By Alexandra Augustak
Photo Credit Emily McColl
Every four years when the countries of the world are given the chance to come together and battle each other with the peaceful prospects of the Olympics, the games are opened with a Parade of Nations. Noting the inspiring form of respect to nations all over the world, Branford High School has been carrying on the Olympic tradition each year, even with all the athletes at home. Every year, we begin the “unofficial start to the school year” with our own version of The Parade of Nations. Students from all grades volunteer to represent a nation as they parade around the commons of the school with the colours of the world.
Being one hundred percent Polish, I have always wanted to carry the red and white flag of Poland in the parade, but always shied away from the idea of walking in front of a large crowd. However, being a senior, I decided that it was finally the time to face my nerves, and to proudly take the job of holding the colors of Poland in front of the school. It was a great moment to be able to represent Poland, a vastly underrated nation, and to be able to show my peers that I am not ashamed of the country that I love.
Senior, Aaisma Regmi, feels the same about bearing the flag of Nepal with her brother Anamol, and friend, Reitsuma Panta stating “I felt very patriotic since [my country] is not very well known, so it gave us a chance to show our unique flag to the whole school.”
But the flag bearers are not only for those from a specific country.
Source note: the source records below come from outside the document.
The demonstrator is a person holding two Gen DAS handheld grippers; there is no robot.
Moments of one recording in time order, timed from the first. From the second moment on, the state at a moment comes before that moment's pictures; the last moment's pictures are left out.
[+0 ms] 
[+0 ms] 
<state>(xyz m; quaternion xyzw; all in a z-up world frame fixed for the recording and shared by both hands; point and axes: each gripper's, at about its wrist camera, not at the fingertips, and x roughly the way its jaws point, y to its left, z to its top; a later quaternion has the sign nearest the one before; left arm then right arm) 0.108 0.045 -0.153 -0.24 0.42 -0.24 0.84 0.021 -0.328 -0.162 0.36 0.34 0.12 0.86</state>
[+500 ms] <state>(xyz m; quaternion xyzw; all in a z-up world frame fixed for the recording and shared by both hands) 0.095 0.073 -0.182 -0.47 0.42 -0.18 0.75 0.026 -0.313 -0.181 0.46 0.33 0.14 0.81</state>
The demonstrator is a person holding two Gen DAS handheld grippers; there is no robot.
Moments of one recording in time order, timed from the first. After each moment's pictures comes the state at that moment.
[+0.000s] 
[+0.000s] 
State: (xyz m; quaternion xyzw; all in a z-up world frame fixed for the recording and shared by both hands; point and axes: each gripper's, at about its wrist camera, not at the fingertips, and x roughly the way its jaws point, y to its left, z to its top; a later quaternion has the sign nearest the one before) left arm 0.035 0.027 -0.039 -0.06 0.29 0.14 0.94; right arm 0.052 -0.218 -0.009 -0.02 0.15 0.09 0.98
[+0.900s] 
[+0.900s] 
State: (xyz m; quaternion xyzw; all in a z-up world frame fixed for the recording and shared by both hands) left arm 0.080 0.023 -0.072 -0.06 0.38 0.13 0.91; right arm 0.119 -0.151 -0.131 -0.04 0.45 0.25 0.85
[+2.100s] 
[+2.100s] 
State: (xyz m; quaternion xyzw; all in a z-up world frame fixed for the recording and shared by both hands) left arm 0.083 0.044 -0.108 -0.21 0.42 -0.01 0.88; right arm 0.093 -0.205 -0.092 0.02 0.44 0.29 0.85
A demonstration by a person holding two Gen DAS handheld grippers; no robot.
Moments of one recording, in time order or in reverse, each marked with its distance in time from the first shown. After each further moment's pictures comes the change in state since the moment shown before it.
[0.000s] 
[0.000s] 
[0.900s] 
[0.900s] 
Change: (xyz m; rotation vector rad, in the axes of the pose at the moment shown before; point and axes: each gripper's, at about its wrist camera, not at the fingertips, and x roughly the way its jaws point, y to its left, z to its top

Any student is able to represent the nation that they so choose to, even if they have not a drop of the said nation’s blood in their veins.
Take for example Bhumika Shah, a senior whose roots originally trace back to India, as today she gladly took to bear the flag of Peru with a fellow sophomore.
Essentially, this epitomizes the purpose of The Parade of Nations, as it not only acts as an homage to the nations of the world, but also as a reminder that diversity is beautiful and respected in the Branford High School community.